Maja e Qorres (lit. 'Blind's Peak') is a summit in southwestern Albania, part of the Ceraunian Mountains range, along the Ionian coast. Rising to an elevation of 2018 m above sea level, it is the second-highest point of the Çikë massif.

==Geography==
Maja e Qorres constitutes one of the summits of the Çikë mountain mass, extending from the valley of Shushicë river in the north, toward Dukat and Llogara Pass in the south.

Situated near the high ridge crest overlooking Llogara, it dominates the skyline above the coastal villages of Palasë, Dhërmi and Vuno.

==Geology==
The summit is composed predominantly of Mesozoic carbonate rocks, particularly limestone and dolomite, characteristic of the Ionian tectonic zone.

Its relief represents a large anticline, shaped by complex tectonic folding and faulting, which has been further dissected by erosional processes, including frost weathering and karstification.

As in much of the massif, surface water is scarce due to the permeable nature of the carbonate formations.
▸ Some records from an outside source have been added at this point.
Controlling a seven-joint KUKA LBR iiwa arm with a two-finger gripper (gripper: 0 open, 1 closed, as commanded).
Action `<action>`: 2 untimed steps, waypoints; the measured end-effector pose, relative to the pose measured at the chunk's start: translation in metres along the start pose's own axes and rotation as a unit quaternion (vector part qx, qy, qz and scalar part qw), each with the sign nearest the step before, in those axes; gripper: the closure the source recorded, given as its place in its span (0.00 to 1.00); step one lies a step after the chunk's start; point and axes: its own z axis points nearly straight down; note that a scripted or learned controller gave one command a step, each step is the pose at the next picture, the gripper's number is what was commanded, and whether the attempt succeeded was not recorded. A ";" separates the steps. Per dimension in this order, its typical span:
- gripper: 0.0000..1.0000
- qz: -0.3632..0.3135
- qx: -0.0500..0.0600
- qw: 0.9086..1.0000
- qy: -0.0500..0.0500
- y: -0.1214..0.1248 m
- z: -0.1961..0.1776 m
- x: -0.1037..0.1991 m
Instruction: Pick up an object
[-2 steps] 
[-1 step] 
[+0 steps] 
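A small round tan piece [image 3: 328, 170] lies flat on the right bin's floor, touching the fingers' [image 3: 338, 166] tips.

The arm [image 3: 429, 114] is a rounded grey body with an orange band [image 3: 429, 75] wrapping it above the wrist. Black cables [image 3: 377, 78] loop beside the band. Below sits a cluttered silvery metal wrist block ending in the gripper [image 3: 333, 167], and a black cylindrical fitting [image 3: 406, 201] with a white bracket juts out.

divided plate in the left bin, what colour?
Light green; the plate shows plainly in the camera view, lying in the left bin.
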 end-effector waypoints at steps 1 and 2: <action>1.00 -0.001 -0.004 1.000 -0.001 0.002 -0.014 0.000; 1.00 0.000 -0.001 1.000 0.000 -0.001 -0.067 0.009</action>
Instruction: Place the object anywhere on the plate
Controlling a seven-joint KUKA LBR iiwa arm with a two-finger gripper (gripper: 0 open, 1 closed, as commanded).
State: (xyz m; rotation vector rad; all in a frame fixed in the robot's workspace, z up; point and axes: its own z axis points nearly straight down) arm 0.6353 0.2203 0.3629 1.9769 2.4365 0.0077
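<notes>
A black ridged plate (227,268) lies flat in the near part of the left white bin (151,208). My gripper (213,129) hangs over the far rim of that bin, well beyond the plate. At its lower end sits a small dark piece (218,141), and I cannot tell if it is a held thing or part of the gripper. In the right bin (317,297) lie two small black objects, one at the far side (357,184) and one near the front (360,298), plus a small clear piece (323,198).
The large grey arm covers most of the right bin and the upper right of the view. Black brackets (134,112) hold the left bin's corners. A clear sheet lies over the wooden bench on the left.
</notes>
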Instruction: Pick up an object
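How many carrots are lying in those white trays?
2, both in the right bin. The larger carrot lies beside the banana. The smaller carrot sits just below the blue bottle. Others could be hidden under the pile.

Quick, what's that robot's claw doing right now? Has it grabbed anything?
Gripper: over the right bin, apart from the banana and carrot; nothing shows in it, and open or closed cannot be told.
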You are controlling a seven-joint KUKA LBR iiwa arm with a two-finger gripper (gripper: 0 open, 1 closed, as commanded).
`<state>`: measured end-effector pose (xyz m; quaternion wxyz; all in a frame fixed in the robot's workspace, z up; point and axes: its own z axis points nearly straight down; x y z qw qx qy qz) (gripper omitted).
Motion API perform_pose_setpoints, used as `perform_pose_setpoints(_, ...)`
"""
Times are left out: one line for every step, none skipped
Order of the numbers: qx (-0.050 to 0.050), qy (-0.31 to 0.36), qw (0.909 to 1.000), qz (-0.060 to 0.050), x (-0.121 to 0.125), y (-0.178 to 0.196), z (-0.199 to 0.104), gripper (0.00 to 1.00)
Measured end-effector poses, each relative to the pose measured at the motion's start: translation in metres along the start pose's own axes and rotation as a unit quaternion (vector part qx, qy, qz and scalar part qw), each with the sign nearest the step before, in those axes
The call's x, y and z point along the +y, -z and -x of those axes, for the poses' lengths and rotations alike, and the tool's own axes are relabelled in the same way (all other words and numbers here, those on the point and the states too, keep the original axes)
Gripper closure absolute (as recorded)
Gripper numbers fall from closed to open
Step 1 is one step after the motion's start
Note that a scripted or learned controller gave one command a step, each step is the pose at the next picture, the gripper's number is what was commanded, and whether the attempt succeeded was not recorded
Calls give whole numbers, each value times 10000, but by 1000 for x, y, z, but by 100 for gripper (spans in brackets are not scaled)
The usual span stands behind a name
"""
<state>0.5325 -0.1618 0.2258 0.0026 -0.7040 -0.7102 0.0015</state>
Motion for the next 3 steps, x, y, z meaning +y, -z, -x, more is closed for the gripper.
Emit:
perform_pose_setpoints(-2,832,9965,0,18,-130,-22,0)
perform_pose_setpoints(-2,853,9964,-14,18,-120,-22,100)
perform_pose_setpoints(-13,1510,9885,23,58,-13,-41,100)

The upper slopes are largely barren and treeless, while lower elevations support Mediterranean and subalpine vegetation, such as shrublands and seasonal pastures.

==Climbing route==
The trail begins at Llogara Pass, following the path through a dense pine forest. One route continues straight along the ridge, climbing directly to the summit. An alternative option is to turn right and follow a traversing ascent that gradually leads to Qorre Pass (1,850 m). From there, the final ascent consists of a short but steady climb of less than 200 meters.

The hike covers a distance of approximately 8.9 kilometers, with a total elevation gain of 1,015 meters and typically requires about three hours to complete.